Shifting Individuals

'Earthquake Chica' won't move mountains, but it's an enjoyable show

Los Angeles is one big seismic hazard, and nowhere more so than in the vicinity of Esmeralda Portillo and Sam Reyes. They work for a big law firm--she's a physically extroverted secretary, and he's an introverted intellectual accountant. They're about as different as can be, and they grind against each other like two tectonic plates, each heading in the wrong direction. Esmeralda has a tendency to shake things up, anyway; her father used to call her "Earthquake Chica."

That's also the title of the Anne Garcia-Romero play being produced by Borderlands Theater, a company that often explores the fault lines between cultures. This time, though, the unstable plate boundaries are between two individuals shifting within their shared Mexican-American culture.

Sam is the more stable of the two. He's an awkward, nerdy adult still living with his parents, but he has a responsible job and a love of the Spanish language; in his off hours, he immerses himself in the work of Spanish and Latin American poets, when he's not doing math problems for fun. Esmeralda, in contrast, isn't at all comfortable with her heritage. Her Mexican father wielded Spanish abusively at home, so she has no taste for (or even competence in) the language. Her mother was an intellectual, but there, too, Esmeralda falls short; she slips from one dead-end, low-skill job to another, because she's far more interested in living than working.

Incompatible as they seem, Sam and Esmeralda negotiate their way into an uneasy marriage of minds. Sam tutors Esmeralda in Spanish, while Esmeralda tries to liberate Sam physically, on the dance floor and occasionally in bed. Both efforts seem doomed. As Sam observes, Esmeralda's passion suggests that the fabric of the Spanish language is in her very being. But it's a struggle for Sam and Esmeralda to tutor each other in what they each know best; instead of improving each other, they seem to be fostering a mutual instability.

Garcia-Romero's Earthquake Chica doesn't break any new ground conceptually; you'll find woefully mismatched lovers trying to teach each other life lessons in the screwball Hollywood comedies of the 1930s, and you can easily trace the basic idea to Shakespeare, if not beyond. But Garcia-Romero's witty, fast-paced play does give the situation a new twist, focusing on two very individual and well-drawn characters in a particular cultural stratum that American theater hasn't handled often or well.

True, the writing in the meet-cute first scene is a bit self-conscious, and Alida Gunn, as directed by Eva Zorrilla Tessler, gives us a more overbearing Esmeralda than is really necessary. After that, though, the writing, acting and directing settle into a lively, natural rhythm. The brief scenes last just as long as they need to, and almost every one repositions one character or the other toward an interesting direction.

After the first scene, Gunn knows exactly how to modulate Esmeralda's brashness. But that's the comparatively easy part of the role; she's also keyed in to Esmeralda's more subtle elements of insecurity and vulnerability, and delivers a much better-rounded character than you'd expect from the beginning.

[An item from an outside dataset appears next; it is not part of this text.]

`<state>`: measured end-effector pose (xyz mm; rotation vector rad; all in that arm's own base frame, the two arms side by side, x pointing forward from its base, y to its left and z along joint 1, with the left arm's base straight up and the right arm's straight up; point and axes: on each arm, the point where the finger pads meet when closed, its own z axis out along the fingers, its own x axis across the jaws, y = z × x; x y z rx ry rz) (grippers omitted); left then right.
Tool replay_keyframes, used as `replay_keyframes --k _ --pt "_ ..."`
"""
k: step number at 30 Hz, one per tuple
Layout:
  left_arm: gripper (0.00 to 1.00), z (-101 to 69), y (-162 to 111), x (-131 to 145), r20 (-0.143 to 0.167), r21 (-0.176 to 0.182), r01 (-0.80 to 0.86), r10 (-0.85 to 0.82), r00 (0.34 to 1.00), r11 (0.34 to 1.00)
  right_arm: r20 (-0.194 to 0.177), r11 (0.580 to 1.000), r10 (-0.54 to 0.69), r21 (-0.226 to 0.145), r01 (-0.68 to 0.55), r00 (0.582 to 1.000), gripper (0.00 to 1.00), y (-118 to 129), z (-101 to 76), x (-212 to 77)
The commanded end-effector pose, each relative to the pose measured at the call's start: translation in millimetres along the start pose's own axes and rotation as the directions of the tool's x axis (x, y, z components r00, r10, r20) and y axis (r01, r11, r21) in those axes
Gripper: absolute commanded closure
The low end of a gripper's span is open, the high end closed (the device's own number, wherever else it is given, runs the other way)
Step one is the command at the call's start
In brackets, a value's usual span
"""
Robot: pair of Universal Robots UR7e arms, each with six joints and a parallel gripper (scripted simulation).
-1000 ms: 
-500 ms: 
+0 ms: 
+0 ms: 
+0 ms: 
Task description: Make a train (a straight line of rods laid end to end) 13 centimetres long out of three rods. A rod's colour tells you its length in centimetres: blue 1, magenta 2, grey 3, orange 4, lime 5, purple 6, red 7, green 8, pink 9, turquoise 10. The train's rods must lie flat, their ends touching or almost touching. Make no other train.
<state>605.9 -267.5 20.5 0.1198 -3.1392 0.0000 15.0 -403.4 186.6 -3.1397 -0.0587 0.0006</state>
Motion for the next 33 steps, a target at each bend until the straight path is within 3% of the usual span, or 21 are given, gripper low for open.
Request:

Similarly, Joe Quintero makes much more of Sam than just the stock nerd character you'd find elsewhere. Sure, he's uptight and stiff, but there's nothing at all dorky about his ordered intellect and poetic soul. Quintero's Sam should be banned from the dance floor, but otherwise, he's a nuanced, caring, interesting guy, and it's easy to see why Esmeralda might be drawn to him.

Director Zorrilla Tessler keeps it moving smartly, finding a nice balance between histrionics and quieter humor, and making sure the actors believe in their characters (and that the characters believe in themselves). The characters are what count most in this production; the action plays out on a mostly bare stage, with little more than a railing and a few reconfigurable black boxes deployed to good effect by scenic and lighting designer Russell Stagg.

Ultimately, Earthquake Chica turns out not to be a major temblor, but it produces enough lively little tremors to remind us that life and love never play out on truly stable ground.